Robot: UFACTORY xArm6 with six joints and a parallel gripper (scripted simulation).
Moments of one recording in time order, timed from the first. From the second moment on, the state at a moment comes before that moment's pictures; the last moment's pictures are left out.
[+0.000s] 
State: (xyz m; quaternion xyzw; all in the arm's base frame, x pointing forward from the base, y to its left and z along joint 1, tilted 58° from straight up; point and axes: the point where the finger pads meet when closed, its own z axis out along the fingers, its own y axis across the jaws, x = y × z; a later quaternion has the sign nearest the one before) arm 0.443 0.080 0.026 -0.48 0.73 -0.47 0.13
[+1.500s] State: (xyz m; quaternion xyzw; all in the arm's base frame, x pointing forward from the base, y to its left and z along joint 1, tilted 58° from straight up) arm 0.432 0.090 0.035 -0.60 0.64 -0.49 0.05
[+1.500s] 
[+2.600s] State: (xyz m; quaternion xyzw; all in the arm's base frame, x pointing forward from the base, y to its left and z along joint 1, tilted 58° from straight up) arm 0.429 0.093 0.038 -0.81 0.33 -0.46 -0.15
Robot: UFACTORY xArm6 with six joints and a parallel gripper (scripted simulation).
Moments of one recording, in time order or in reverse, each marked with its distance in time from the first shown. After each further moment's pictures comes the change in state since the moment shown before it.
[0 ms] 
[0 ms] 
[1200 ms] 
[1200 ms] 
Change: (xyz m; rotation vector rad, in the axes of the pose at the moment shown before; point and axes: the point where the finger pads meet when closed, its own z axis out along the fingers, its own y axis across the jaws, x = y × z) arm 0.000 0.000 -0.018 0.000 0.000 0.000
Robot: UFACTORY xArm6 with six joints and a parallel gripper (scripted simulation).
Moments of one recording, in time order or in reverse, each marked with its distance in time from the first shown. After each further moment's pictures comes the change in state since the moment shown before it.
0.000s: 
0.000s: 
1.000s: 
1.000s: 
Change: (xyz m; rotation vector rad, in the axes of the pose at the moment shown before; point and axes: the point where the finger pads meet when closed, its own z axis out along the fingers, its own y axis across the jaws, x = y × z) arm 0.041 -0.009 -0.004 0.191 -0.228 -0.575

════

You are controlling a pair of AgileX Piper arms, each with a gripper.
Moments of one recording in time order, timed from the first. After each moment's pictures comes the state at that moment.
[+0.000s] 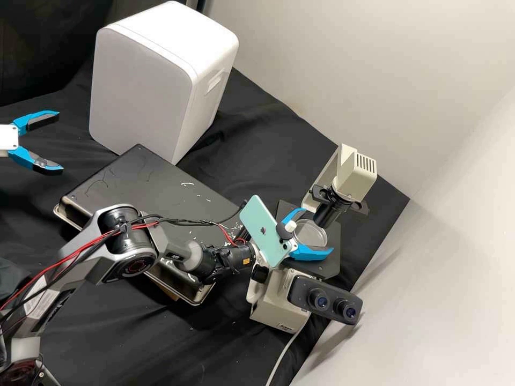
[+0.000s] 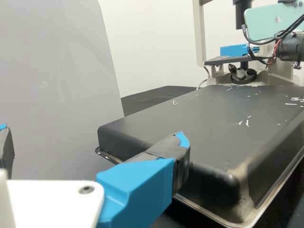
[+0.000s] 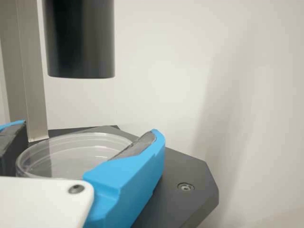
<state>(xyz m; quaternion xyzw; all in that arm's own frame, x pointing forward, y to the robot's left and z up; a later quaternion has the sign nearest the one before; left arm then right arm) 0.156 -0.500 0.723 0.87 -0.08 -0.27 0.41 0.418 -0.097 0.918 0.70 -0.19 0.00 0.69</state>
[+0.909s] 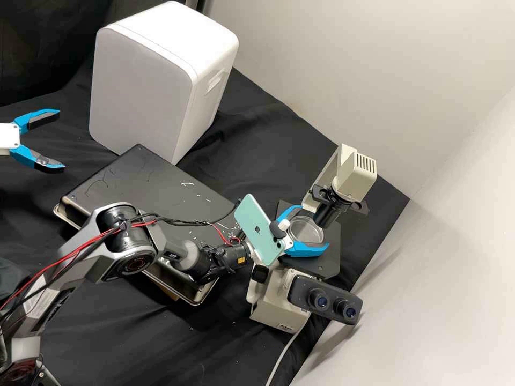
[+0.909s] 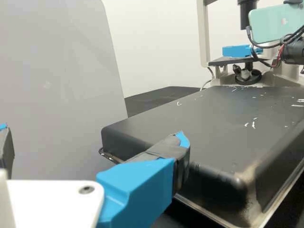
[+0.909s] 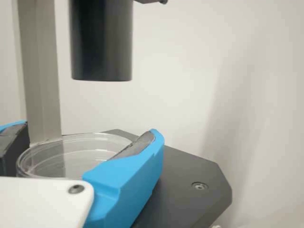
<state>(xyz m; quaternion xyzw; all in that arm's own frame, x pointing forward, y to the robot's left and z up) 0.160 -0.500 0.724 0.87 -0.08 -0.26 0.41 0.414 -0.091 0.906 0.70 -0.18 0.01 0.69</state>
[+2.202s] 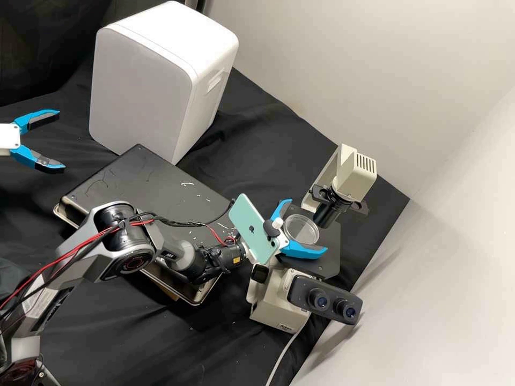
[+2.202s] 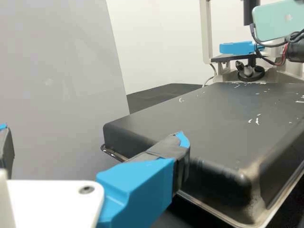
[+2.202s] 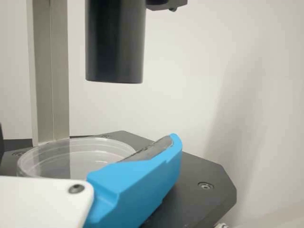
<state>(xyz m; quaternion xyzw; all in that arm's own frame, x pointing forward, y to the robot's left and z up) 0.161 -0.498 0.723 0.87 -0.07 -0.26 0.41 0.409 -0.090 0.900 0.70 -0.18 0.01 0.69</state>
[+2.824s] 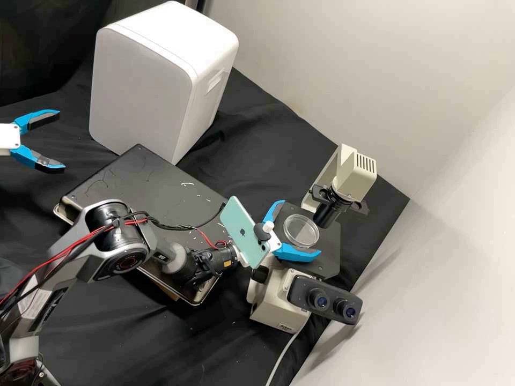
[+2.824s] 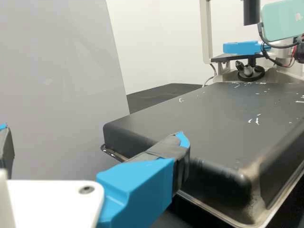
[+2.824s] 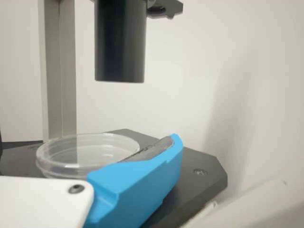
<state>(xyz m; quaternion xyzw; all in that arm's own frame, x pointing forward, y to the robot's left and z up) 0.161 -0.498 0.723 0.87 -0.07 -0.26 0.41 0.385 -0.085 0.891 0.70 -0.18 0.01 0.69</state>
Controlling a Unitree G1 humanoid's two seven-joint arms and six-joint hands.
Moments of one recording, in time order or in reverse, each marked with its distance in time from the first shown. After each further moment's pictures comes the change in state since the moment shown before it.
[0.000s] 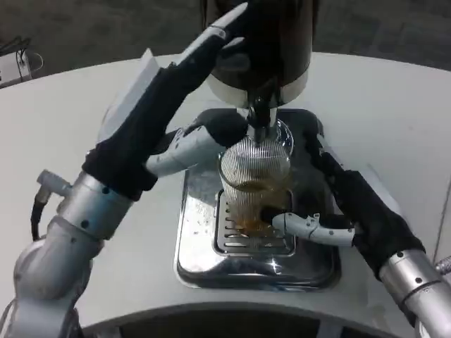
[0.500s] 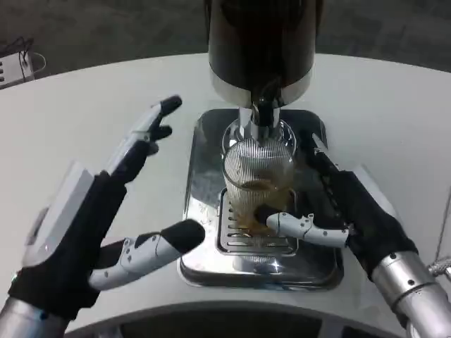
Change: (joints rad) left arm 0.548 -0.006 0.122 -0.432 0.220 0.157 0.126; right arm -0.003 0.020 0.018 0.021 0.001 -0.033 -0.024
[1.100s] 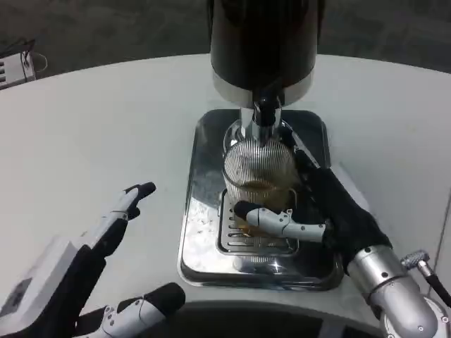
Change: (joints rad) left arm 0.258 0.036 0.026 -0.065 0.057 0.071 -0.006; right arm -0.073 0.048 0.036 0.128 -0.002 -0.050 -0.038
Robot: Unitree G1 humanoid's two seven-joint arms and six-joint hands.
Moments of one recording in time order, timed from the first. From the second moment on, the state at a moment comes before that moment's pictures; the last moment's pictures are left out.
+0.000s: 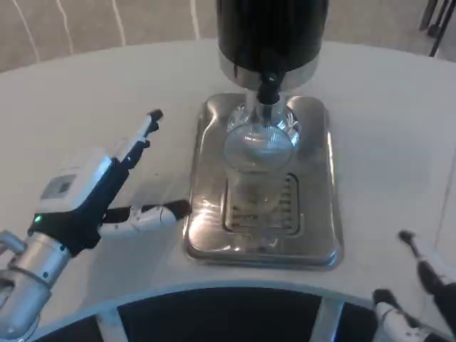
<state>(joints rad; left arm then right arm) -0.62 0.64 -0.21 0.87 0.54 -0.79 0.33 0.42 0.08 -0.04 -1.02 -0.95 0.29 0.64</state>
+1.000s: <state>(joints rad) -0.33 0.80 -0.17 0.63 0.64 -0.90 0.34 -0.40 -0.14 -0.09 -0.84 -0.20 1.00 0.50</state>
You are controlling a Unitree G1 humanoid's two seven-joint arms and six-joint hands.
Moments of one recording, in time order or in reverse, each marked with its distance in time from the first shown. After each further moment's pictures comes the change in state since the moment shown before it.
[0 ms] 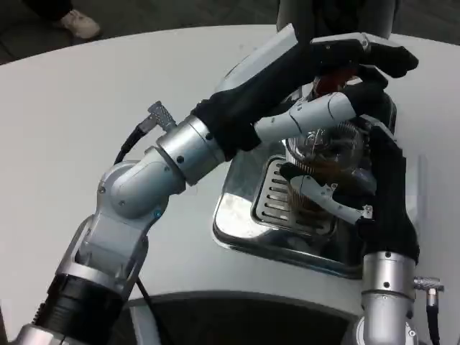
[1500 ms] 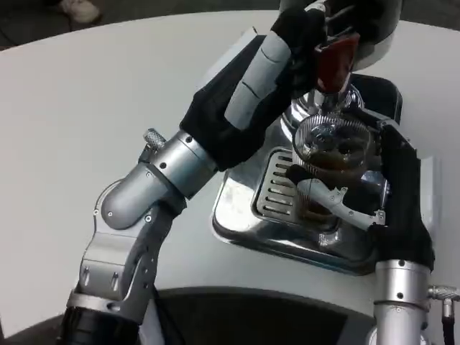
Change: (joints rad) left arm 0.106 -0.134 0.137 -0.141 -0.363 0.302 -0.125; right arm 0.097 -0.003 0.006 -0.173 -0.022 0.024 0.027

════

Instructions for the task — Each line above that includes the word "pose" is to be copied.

Solved exercise —
Change: (xyz m; rotation vector rad, in the axes of the pose at the moment shown before; point and axes: the point where the finger pads meet when closed, its own z axis out along the fingers, its own y axis across the jaws, x = y × z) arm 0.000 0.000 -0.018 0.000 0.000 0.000
Change: (xyz m; rotation vector rad, in the axes of the pose at the moment shown before; point and axes: the point where the finger pads meet when closed, its own z axis out along the fingers, its own y axis across the jaws, x = y × z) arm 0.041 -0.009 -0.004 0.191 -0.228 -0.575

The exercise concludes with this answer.